Financial reporting standards for large societies
Large societies must use XRB reporting standards when preparing financial statements
All incorporated societies must prepare and file annual financial statements that record the financial activities and position of your society. The Incorporated Societies Act 2022 (the 2022 Act) changes how societies need to prepare these.
If you’re a large society, once you have registered or reregistered under the 2022 Act, you must adhere to one of the 4 External Reporting Board (XRB) reporting tiers. If you’re a small society you need to prepare your financial statements in line with the minimum reporting requirements of the 2022 Act.
On this page:
Working out if you are a ‘small society’
Your society is a 'small society' if it:
- is not a registered charity or donee organisation for tax purposes, and
- in each of the previous 2 financial years has:
- total operating payments of less than $50,000, and
- total current assets of less than $50,000.
XRB accounting standards
The XRB have developed 4 tiers of XRB accounting standards.
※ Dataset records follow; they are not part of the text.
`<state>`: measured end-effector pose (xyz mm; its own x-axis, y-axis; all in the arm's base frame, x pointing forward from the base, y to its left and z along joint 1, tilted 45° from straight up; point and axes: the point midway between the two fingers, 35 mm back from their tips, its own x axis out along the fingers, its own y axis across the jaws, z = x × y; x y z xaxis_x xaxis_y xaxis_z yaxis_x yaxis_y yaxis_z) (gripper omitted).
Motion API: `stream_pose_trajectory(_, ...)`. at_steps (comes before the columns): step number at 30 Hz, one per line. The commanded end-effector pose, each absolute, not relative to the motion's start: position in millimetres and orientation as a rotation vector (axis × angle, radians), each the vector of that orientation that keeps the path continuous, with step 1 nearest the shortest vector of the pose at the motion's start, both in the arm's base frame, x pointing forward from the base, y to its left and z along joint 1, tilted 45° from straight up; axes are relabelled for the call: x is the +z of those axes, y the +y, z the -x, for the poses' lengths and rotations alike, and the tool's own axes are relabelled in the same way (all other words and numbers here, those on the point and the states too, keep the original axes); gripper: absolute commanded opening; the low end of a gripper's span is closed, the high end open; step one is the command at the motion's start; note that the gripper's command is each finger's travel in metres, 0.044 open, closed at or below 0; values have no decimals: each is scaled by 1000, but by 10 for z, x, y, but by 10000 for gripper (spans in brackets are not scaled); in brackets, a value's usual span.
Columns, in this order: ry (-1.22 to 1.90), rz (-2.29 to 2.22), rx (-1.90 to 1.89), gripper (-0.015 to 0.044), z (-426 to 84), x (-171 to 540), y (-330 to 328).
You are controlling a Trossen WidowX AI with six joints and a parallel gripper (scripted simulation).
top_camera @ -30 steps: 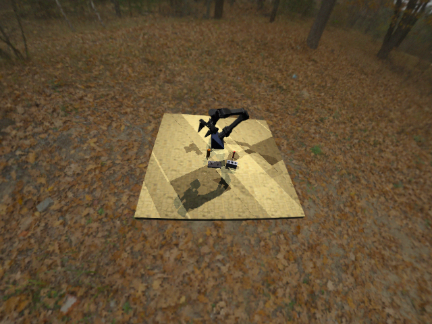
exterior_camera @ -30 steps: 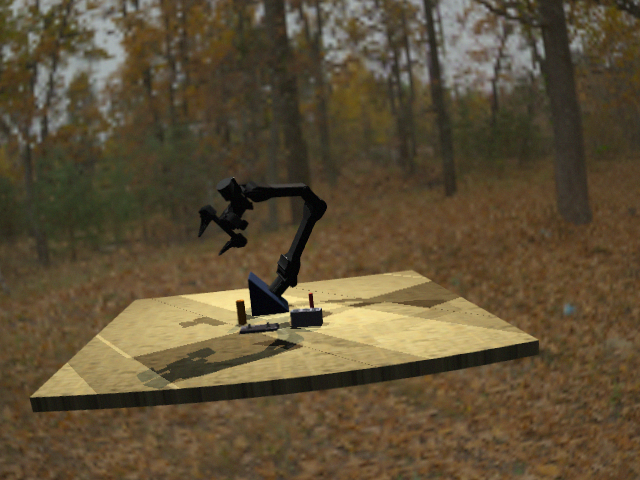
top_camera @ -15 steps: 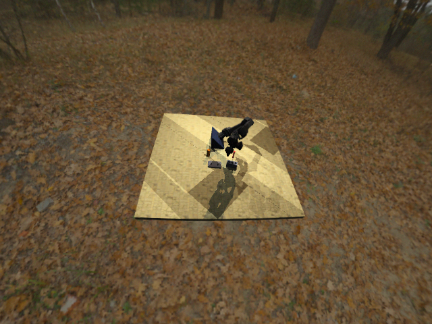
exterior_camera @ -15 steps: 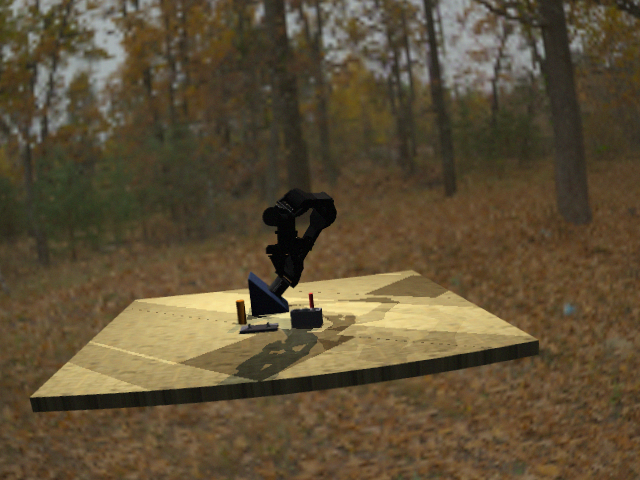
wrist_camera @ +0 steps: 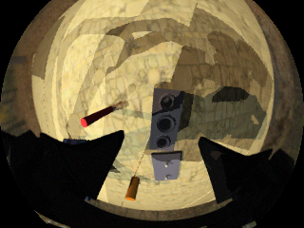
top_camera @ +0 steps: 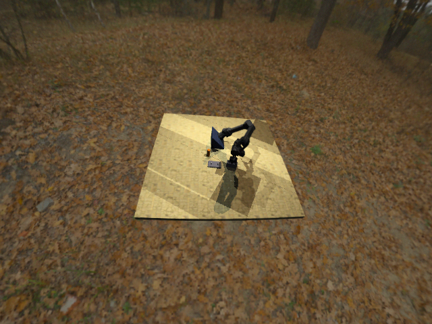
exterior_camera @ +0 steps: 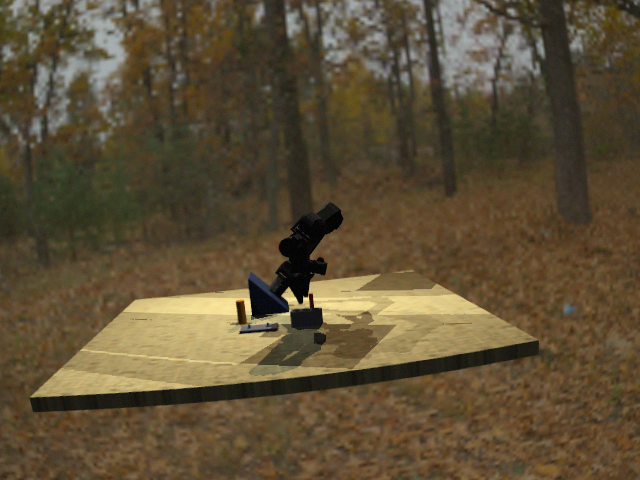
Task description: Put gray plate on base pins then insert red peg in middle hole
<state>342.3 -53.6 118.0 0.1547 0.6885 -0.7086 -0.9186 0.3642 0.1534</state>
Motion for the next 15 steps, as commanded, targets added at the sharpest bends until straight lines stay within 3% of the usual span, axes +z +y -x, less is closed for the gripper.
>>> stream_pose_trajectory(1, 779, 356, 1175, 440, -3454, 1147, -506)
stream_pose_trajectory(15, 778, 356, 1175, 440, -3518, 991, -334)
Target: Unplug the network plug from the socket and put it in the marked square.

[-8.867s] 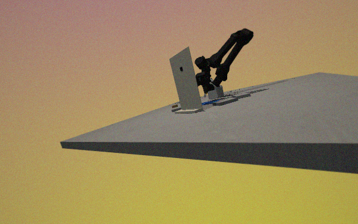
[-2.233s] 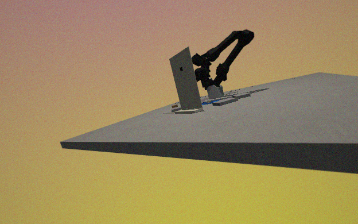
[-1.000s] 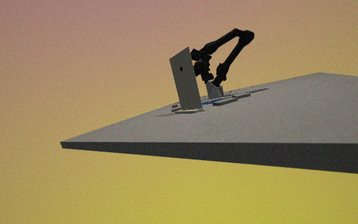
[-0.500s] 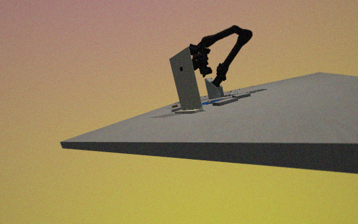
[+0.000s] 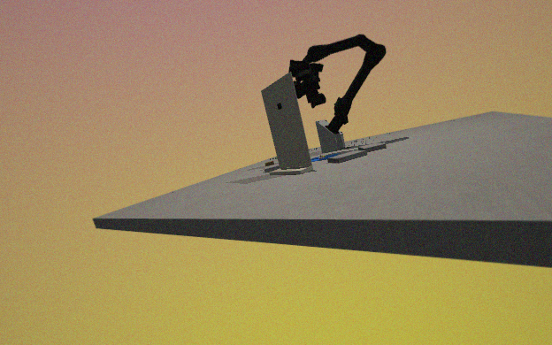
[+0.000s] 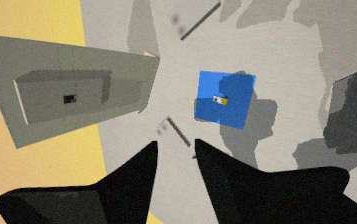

As a larger society you will need to check which tier applies to your society then apply the reporting requirements for that tier.
You can get information about all of the tiers and standards from the XRB website.
External Reporting Board (XRB) webinar
Watch this video presentation by the XRB on the reporting tiers, and in particular Tiers 3 and 4.
Tier 4 standards
Your society needs to adopt Tier 4 accounting standards if it:
- is not a 'small society', and
- has total operating payments of less than $140,000.
If your society is in this tier it’s still considered relatively small. It has simple reporting requirements which are cash based and are easy to understand and follow.
Tier 4 societies don’t need to have their financial statements audited.
Tier 3 standards
Your society needs to adopt Tier 3 accounting standards if it
- is not a 'small society' or a Tier 4 society, and
- has total expenses of less than $2 million.
If your society is in this tier it has simple reporting requirements which are accrual based and easy to understand.
Tier 3 societies don’t need to have their financial statements audited.
Tier 2 & 1 standards
The Tier 2 and Tier 1 standards are for the largest societies. Only a small number of societies fall into these categories, and most probably already do some form of formal reporting.
- Tier 2 societies are those that spend over $2 million a year.
- Societies that spend over $30 million per year meet Tier 1 criteria.
For these top 2 tiers the standards are based on international standards issued by the International Public Sector Accounting Standards Board. They are complex and we imagine societies will have, or will need, assistance from a professional to prepare their financial reports.
Your society might be required to have an audit
Tier 2 societies need to have their financial statements audited if —
- they are not a charitable entity, and
- in each of the 2 previous financial years of the society, the total operating expenditure of the society and all entities it controls (if any) are $3 million or more.
All tier 1 societies must have their financial statements audited.